La verdadera emancipación

Francisco Arias Solís
Redacción
jueves, 14 de febrero de 2008, 03:32 h (CET)
“¡Yo no me quiero sorda
al clamor de la vida!”


Susana March.

Cuando Simone de Beauvoir, de quien en este año conmemoramos el centenario de su nacimiento, se pregunta: “¿es suficiente cambiar las leyes, las instituciones, las costumbres, la opinión pública y toda la estructura social para que las mujeres y hombres se conviertan realmente en semejantes?”, ella misma tiene que contestar que no es suficiente, y, sin embargo, no encuentra salida al problema de la desigualdad: “no debe creerse que basta modificar su condición para transformarla, aunque ese hecho ha sido y sigue siendo el factor primordial de su evolución. Pero en tanto ese factor no entrañe asimismo consecuencias morales, sociales, culturales, etc., que anuncia y exige, la mujer nueva no podrá aparecer”.

Efectivamente la mujer nueva no aparecerá mientras sea un producto cultural con un valor de uso y cambio de una sociedad que está fundamentada sobre la posesión. Esta sociedad, que es la del individualismo posesivo, podrá evolucionar y de hecho así ha sucedido durante los últimos cien años, hacia fórmulas más libres en los campos de la moral o de las costumbres sociales, hacia el reconocimiento de los más variados derechos en el terreno político, etc., pero todo eso es insuficiente para resolver el problema de la desigualdad.

Seguirán existiendo mujeres abandonadas y solitarias, como aquellas de las que decía Beauvoir que no eran nada y que no tenían nada: “Si se le pregunta; ¿cómo vivía usted antes?, ni de eso se acuerda. Cuando una mujer -añade Beauvoir- se ha consagrado diez o veinte años a un hombre en cuerpo y alma, y cuando éste se ha mantenido firmemente erguido sobre el pedestal que ella le ha alzado, su abandono es una catástrofe fulminante. “¿Qué puedo hacer -preguntaba una mujer de cuarenta años-, qué puedo hacer si mi marido ya no me ama? Se vestía, se peinaba y pintaba con minuciosidad.
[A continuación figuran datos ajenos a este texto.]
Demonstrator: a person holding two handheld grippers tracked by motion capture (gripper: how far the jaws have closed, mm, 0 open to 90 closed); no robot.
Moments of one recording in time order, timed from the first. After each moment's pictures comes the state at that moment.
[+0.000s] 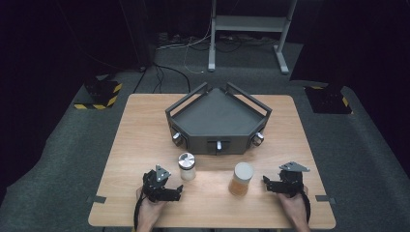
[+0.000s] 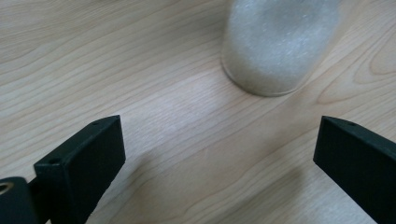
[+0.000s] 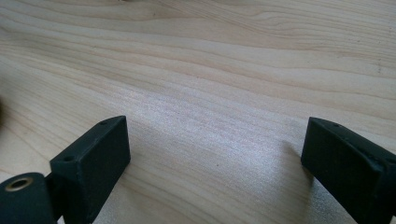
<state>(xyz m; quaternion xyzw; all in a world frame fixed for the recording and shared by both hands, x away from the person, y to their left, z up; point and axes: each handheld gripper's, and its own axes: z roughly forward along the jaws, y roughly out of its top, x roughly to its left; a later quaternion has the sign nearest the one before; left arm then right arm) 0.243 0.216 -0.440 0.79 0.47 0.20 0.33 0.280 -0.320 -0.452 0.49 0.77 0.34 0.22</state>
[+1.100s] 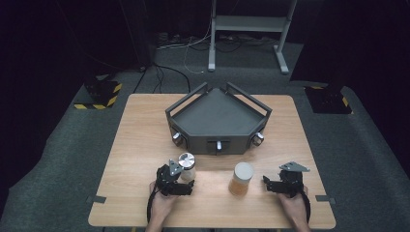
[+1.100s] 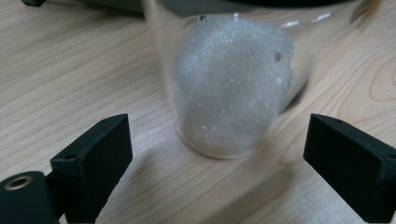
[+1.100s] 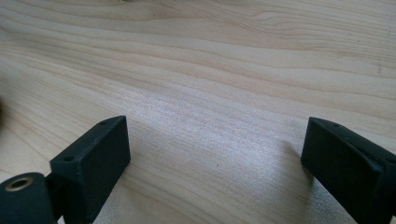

Pero su rostro endurecido, deshecho, ya no podía suscitar un amor nuevo. ¿Podía ella misma amar a otro después de veinte años pasados a la sombra de un hombre?”

No cabe duda que ni incluso en un sistema de libertad ideal, un arreglo de las condiciones políticas, económicas o sociales, solucionaría el triste destino que tiene la mujer. Será necesario, pues, reclamar como primer paso del devenir que esperamos, no tanto una igualdad legal ni social como una igualdad ontológica entre el hombre y la mujer. Este puede ser un principio verdaderamente revolucionario. La igualdad ontológica sentaría las bases de otras igualdades y ridiculizará muchas de las que hoy se conocen como ventajas femeninas, tales como, la reserva de puestos en un porcentaje determinado en las listas que confeccionan los partidos políticos.

La verdadera emancipación sólo conoce un camino: apropiarse rigurosamente de todas las formas del saber y desarrollar con rigor una ontología sobre lo que significa ser mujer. No en vano dijo la poeta: “Me di cuenta de repente / que para ti el verbo ser / no tiene tiempo presente”.